Uber’s cross-platform activity continued to gain ground as members engaged more often with the company’s continuum of services.
And members of the company’s premium paid programs, management said on the conference call Tuesday (Aug. 1), are driving a significant percentage of bookings — and could represent more than 50% of bookings in the years ahead.
The company’s delivery segment saw some reacceleration of bookings growth, to 14%, where that rate had been 12% in the first quarter and 12% in the year-ago quarter. The company detailed that grocery and other new verticals are growing, as 13% of delivery users are ordering from those verticals.
Total gross booking, company-wide, was up 16% to $33.60 billion., as the company announced Tuesday.
Monthly active platform consumers reached 137 million: MAPCs grew 12% year over year to 137 million, Uber disclosed.
Freight revenues slid by 30% in the second quarter, as noted in presentation materials.
CEO Dara Khosrowshahi said on the conference call with analysts, “for most of our history, profitable wasn’t the first thing that came up when you asked someone about Uber. In fact, many observers over the years fully claimed that we would never make any money.”
But in the second quarter, as has been widely reported, the company logged its first-ever GAAP operating profit of $326 million.
The company also notched what Khosrowshahi said was a new, all-time high of $15.1 billion in total earnings for drivers and couriers on the platform.
During the question and answer session with analysts, the CEO said that the company should be able to grow its audience with a high single-digit to low double-digit percentage rate, noting that the frequency of usage has been on the upswing and now stands at 5.6 uses per month. In markets such as Brazil, he noted, with an eye on core mobility activity, that frequency increases to more than seven times monthly.
“We’ve got many, many years of increasing frequency,” he said, “as we add more products into the service.”
Offering up some granular insight into the Delivery segment, Khosrowshahi said that average delivery times are improving, as are basket sizes — and there’s an opportunity to take on more restaurant presence, as the penetration rates range between 20% to 40% of restaurants depending on the market.
“All of the inventory out there,” noted Khosrowshahi, “these restaurants in the marketplace, they’ve got loyal clients, they’re servicing their local business and their local communities, and we think as we wire them up, then naturally more people want delivery because it’s another way of staying connected.”

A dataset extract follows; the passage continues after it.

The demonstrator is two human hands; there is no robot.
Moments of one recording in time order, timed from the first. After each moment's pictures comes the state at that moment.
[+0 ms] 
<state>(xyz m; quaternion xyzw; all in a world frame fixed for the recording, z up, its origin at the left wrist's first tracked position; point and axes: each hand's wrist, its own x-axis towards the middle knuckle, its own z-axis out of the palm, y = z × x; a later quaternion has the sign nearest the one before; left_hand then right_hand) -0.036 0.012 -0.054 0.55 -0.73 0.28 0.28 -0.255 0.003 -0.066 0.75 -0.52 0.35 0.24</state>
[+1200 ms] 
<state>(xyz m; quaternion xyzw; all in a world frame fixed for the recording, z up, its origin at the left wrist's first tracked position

Also on the call, CFO Nelson Chai said that “one area we’re quite excited about” remains Uber Cash, where the money consumers “earn” on their mobility rides can be spent elsewhere on the platform. Members spend about four times the amount that nonmembers spend, as computed monthly.
“It’s a win for Uber because what we observe is that it drives increased incrementality as far as membership benefit goes,” said Chai. The company is also working on “technical capabilities” that would allow upselling of members from a monthly membership to annual memberships. He said membership is in the “high 20” percentage points as far as gross bookings penetration, platform-wide.
“Our aim is to get to the 50% level,” he said.